## Number Systems

This page discusses the types of number systems found in real analysis and introduction to proving classes.

**Number System**- is a set of numbers together with one or more operations.

Symbol | Name | Set |
---|---|---|

$\mathbb{N}$ | Natural Numbers | {1, 2, 3, ...} |

$\mathbb{Z}$ | Integers | {...,-3, -2, -1, 0, 1, 2, 3, ...} |

$\mathbb{Q}$ | Rational Numbers | $\{\frac{a}{b}| a,b \in \mathbb{Z}\}$. All fractions. |

$\mathbb{R} - \mathbb{Q}$ | Irrational Numbers | Numbers which cannot be expressed in the form of a fraction. |

$\mathbb{R}$ | Real Numbers | Satisfies the Real Number Axioms. All finite and infinite decimal numbers. |

$\mathbb{C}$ | Complex Numbers | $\{a+bi \ \big| \ a,b \in \mathbb{R} \text{ and } i = \sqrt{-1}\}$ |

An agreement has not been reached whether the natural numbers begin with 0 or 1. The symbol for the integers, $\mathbb{Z}$, comes from the German word, zahlen, meaning 'numbers.' $\sqrt{2}$ is example of an irrational number whose decimal representation does not terminate and can not be expressed as a fraction. The real numbers, $\mathbb{R}$, are the union of the irrational and rational numbers.
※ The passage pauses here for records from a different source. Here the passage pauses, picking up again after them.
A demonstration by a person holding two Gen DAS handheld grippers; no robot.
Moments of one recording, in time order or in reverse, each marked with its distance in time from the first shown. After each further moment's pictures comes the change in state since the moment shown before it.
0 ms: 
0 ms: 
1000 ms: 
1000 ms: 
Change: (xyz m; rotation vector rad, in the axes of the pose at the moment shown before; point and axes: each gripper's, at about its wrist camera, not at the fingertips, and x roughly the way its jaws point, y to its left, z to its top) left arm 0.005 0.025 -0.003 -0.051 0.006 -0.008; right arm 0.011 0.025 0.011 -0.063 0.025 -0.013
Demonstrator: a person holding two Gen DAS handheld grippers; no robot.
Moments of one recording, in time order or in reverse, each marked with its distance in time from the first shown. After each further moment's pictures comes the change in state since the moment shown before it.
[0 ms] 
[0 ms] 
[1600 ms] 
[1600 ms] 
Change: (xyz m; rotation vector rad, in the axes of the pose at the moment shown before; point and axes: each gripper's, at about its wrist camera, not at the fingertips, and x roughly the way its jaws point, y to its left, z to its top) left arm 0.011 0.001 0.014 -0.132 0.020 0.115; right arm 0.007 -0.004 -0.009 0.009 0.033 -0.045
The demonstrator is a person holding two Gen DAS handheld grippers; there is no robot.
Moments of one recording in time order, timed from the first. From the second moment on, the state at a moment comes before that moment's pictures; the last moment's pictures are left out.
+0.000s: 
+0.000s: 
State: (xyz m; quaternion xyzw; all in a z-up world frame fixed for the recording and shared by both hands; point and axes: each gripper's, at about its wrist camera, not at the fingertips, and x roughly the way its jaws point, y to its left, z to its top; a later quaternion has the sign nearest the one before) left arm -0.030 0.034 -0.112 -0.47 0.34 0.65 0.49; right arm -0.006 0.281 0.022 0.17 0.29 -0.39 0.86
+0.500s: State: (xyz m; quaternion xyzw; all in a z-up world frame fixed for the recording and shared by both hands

Hence, $\sqrt{2}$ is a real number. The real numbers are a subset of the complex numbers, $\mathbb{C}$. Complex numbers have the imaginary root, $\sqrt{-1}$ which has many uses in electrical engineering. The relationship between the number systems can be expressed as follows: $\mathbb{N} \subset \mathbb{Z} \subset \mathbb{Q} \subset \mathbb{R} \subset \mathbb{C}$.